_What you have to do:_ In this exercise, every entry below is to be reproduced word for word.

++++ Recorded data ++++

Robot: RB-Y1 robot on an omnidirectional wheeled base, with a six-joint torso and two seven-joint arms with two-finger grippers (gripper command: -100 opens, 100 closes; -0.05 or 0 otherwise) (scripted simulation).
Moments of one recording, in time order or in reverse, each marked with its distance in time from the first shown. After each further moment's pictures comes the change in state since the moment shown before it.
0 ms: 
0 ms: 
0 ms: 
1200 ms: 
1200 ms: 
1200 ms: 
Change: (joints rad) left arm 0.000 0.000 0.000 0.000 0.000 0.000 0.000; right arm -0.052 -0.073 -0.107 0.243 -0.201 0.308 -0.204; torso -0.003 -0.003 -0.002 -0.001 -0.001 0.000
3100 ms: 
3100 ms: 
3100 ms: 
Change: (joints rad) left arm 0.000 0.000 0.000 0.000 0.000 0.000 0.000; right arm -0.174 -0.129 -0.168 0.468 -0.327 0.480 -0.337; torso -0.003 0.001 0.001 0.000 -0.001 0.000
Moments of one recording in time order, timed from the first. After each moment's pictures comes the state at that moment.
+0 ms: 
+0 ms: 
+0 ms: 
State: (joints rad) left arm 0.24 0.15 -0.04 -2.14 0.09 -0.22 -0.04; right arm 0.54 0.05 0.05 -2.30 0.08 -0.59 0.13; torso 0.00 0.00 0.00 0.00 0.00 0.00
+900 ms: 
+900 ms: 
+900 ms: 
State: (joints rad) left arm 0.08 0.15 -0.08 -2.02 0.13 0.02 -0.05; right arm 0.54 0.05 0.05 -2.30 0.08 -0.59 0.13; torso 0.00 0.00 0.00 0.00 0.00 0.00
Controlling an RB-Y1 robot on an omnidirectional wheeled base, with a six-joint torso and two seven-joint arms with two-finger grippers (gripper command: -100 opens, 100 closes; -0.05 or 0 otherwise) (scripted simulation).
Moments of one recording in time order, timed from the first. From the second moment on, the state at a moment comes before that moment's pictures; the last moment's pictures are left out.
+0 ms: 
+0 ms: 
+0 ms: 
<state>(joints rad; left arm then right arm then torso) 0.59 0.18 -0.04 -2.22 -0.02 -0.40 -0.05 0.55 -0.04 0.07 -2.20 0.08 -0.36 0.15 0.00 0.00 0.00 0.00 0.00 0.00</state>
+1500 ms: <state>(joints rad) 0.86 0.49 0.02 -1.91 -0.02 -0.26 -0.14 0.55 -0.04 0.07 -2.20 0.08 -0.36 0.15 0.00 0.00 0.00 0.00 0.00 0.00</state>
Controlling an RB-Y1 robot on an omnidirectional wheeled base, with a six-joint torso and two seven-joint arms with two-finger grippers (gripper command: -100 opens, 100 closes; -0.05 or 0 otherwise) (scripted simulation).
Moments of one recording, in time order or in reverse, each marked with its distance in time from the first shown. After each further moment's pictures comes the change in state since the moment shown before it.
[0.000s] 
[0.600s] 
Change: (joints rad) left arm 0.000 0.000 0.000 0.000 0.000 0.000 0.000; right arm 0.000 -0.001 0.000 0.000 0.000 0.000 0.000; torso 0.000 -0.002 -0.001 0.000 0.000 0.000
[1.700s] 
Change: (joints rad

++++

_Output of the task:_
Robot: RB-Y1 robot on an omnidirectional wheeled base, with a six-joint torso and two seven-joint arms with two-finger grippers (gripper command: -100 opens, 100 closes; -0.05 or 0 otherwise) (scripted simulation).
Moments of one recording, in time order or in reverse, each marked with its distance in time from the first shown. After each further moment's pictures comes the change in state since the moment shown before it.
0 ms: 
0 ms: 
0 ms: 
1200 ms: 
1200 ms: 
1200 ms: 
Change: (joints rad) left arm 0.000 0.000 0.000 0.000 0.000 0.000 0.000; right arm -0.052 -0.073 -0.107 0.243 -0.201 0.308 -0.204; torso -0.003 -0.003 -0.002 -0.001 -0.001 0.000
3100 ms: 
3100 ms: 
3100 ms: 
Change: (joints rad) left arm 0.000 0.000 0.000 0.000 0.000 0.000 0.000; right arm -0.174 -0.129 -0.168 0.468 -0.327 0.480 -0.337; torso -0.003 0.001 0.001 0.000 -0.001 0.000
Moments of one recording in time order, timed from the first. After each moment's pictures comes the state at that moment.
+0 ms: 
+0 ms: 
+0 ms: 
State: (joints rad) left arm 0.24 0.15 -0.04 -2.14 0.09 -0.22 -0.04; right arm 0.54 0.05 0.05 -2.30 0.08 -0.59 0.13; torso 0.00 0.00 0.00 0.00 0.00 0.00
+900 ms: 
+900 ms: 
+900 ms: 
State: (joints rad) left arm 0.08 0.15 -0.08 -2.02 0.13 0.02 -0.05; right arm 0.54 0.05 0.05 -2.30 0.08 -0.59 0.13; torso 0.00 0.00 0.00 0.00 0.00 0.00
Controlling an RB-Y1 robot on an omnidirectional wheeled base, with a six-joint torso and two seven-joint arms with two-finger grippers (gripper command: -100 opens, 100 closes; -0.05 or 0 otherwise) (scripted simulation).
Moments of one recording in time order, timed from the first. From the second moment on, the state at a moment comes before that moment's pictures; the last moment's pictures are left out.
+0 ms: 
+0 ms: 
+0 ms: 
<state>(joints rad; left arm then right arm then torso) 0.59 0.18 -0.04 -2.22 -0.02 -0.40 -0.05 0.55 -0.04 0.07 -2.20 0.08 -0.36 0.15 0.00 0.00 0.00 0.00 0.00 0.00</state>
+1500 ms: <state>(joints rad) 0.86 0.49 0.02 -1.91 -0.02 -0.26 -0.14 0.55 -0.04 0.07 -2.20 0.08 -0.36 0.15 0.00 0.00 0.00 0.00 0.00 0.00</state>
Controlling an RB-Y1 robot on an omnidirectional wheeled base, with a six-joint torso and two seven-joint arms with two-finger grippers (gripper command: -100 opens, 100 closes; -0.05 or 0 otherwise) (scripted simulation).
Moments of one recording, in time order or in reverse, each marked with its distance in time from the first shown. After each further moment's pictures comes the change in state since the moment shown before it.
[0.000s] 
[0.600s] 
Change: (joints rad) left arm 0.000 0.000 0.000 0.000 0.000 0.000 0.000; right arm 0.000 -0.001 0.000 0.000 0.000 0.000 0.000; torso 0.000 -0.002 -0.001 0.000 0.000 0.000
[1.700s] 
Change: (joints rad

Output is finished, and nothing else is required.